Being Overweight Associated with Increased Risk of Several Cancers
Excess bodyweight increases the risk of developing several types of cancer, according to results recently published in The Lancet.
It is estimated that in the United States, one out of every two males and one out of every three females will be diagnosed with cancer in his or her lifetime. Because of the prevalence of cancer, researchers continue to evaluate ways to prevent its development. It is becoming more evident that certain lifestyle changes are associated with decreasing cancer risks. Nutrition and exercise are both recognized as being associated with the risk of developing certain cancers and thus may play a role in cancer prevention.
Researchers from England recently reviewed data from previous studies in an attempt to identify an association between body mass index (BMI), a measure of body fat, and the risk of developing different types of cancer. This data was obtained from Medline and Embase and included studies conducted between 1996 and 2007.
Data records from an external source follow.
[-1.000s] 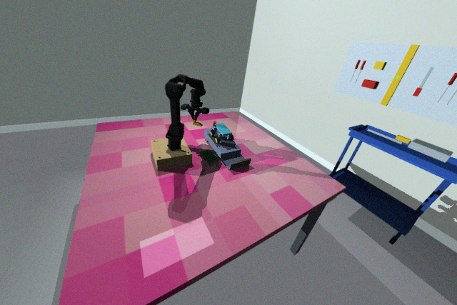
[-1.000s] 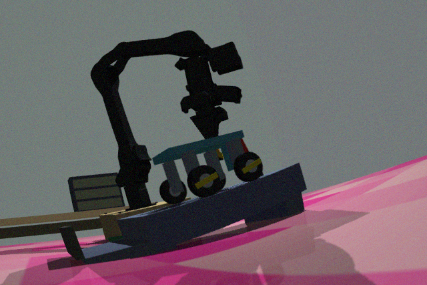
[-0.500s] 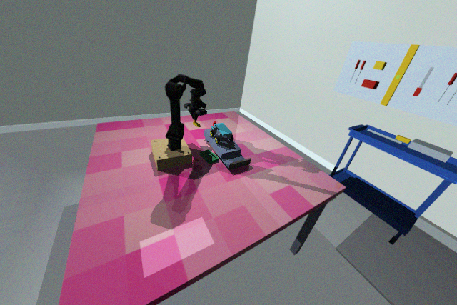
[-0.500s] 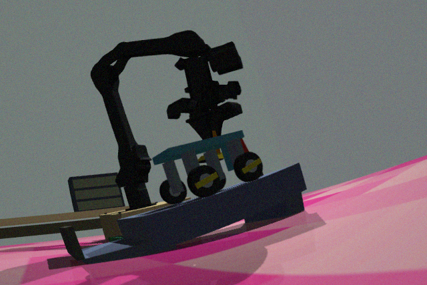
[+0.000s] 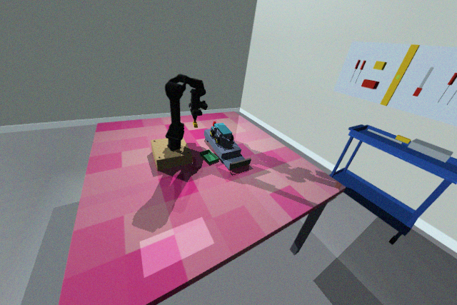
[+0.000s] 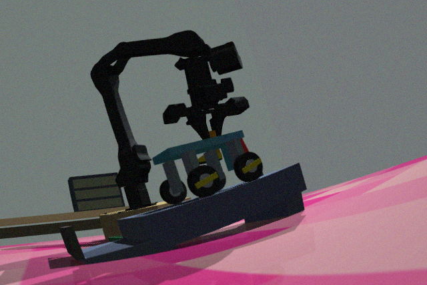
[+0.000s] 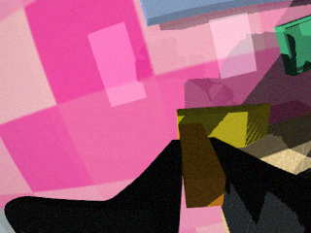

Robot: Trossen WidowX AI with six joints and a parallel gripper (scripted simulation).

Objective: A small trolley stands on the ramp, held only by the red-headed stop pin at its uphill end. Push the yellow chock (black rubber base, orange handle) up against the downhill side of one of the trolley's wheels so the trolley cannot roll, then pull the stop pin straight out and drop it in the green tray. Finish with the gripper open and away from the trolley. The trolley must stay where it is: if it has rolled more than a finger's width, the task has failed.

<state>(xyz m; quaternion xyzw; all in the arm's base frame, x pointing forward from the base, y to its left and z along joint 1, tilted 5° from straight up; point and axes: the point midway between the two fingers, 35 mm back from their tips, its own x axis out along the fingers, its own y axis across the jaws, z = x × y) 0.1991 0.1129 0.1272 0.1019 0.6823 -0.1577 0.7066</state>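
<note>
My gripper tip is 2 cm to the left of the yellow chock, 1 cm past it and 1 cm above it. Round my gripper tip: trolley (15 cm to the right, 13 cm ahead, 6 cm below); then red-headed stop pin (13 cm ahead, 5 cm to the right, 5 cm below); then ramp (16 cm to the right, 13 cm below, 13 cm ahead).
</note>
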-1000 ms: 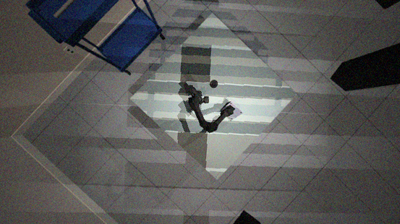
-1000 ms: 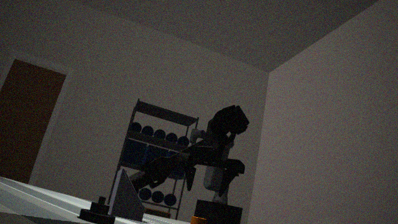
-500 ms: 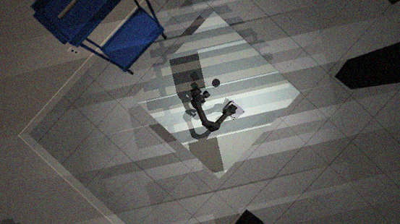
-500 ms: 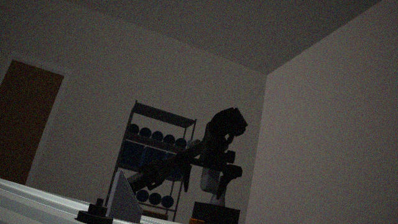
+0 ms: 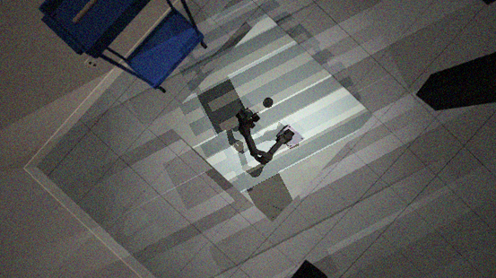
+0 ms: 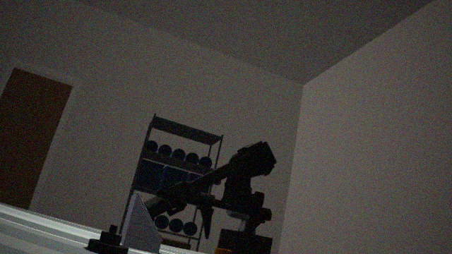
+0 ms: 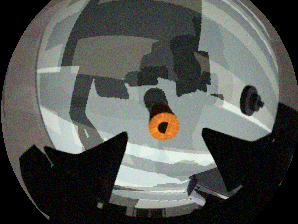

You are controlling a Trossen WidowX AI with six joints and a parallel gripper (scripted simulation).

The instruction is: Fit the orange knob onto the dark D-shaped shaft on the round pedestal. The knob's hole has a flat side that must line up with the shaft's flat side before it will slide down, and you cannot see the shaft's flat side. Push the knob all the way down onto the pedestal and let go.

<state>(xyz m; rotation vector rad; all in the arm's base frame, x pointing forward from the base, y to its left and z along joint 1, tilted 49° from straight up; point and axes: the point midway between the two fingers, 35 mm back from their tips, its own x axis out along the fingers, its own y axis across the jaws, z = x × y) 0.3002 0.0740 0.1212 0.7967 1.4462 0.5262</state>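
Right now the orange knob is 50 mm below my gripper tip. Round my gripper tip: dark round pedestal 10 mm behind, 260 mm to the right, 40 mm below.
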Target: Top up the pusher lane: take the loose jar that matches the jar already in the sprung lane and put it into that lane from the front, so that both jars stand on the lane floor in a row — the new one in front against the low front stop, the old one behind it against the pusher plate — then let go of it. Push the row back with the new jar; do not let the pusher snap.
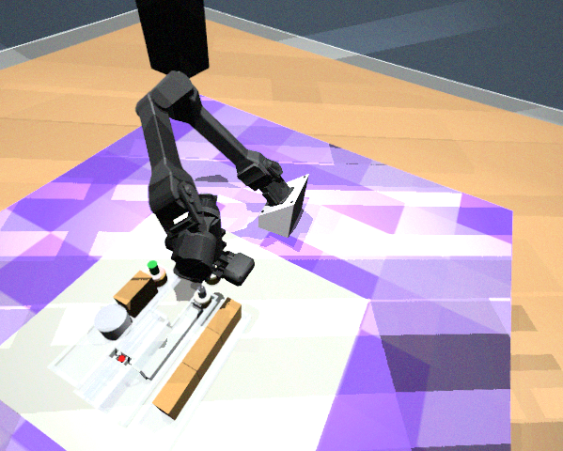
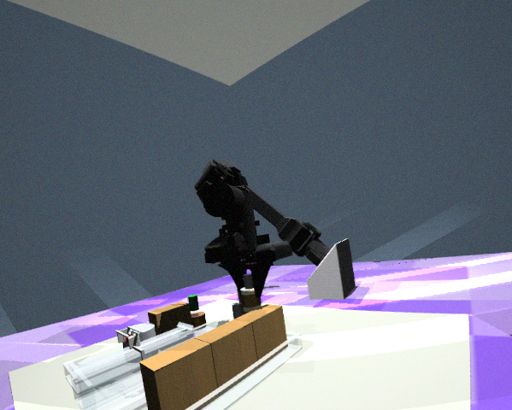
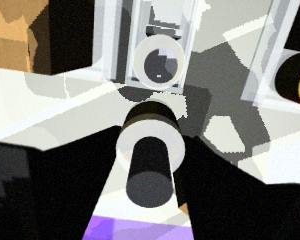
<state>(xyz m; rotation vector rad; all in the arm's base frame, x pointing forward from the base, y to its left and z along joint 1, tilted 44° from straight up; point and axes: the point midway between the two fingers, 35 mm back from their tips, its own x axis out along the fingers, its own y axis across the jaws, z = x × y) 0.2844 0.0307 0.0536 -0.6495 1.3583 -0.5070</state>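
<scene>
The lane lies 19 cm ahead of my gripper tip, 2 cm to the right of it and 6 cm below it. The rest, counted from my gripper tip: grey cylinder: 18 cm ahead, 12 cm to the right, 5 cm below; red mark: 23 cm ahead, 3 cm to the right.
</scene>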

- In women increased BMI was associated with increased rates of endometrial (uterine) cancer, gallbladder cancer, esophageal cancer, renal cancer, colon cancer, pancreatic cancer, thyroid cancer, leukemia, multiple myeloma, non-Hodgkin’s lymphoma, and postmenopausal breast cancer.
- In men increased BMI was associated with increased rates of rectal cancer, melanoma, leukemia, multiple myeloma, non-Hodgkin’s lymphoma, colon cancer, esophageal cancer, thyroid cancer, and renal cancer.
- Individuals in the Asia-Pacific regions had a stronger association between increased BMI and increased rates of postmenopausal and premenopausal breast cancer.
The researchers concluded: “Increased BMI is associated with increased risk of common and less common malignancies.” Individuals who are overweight may wish to speak with their physician regarding individual risks and benefits of a weight loss program.
Reference: Renehan A, Tyson M, Egger M, et al. Body-mass index and incidence of cancer: a systematic review and meta-analysis of prospective observational studies. The Lancet. 2008;371:569-578.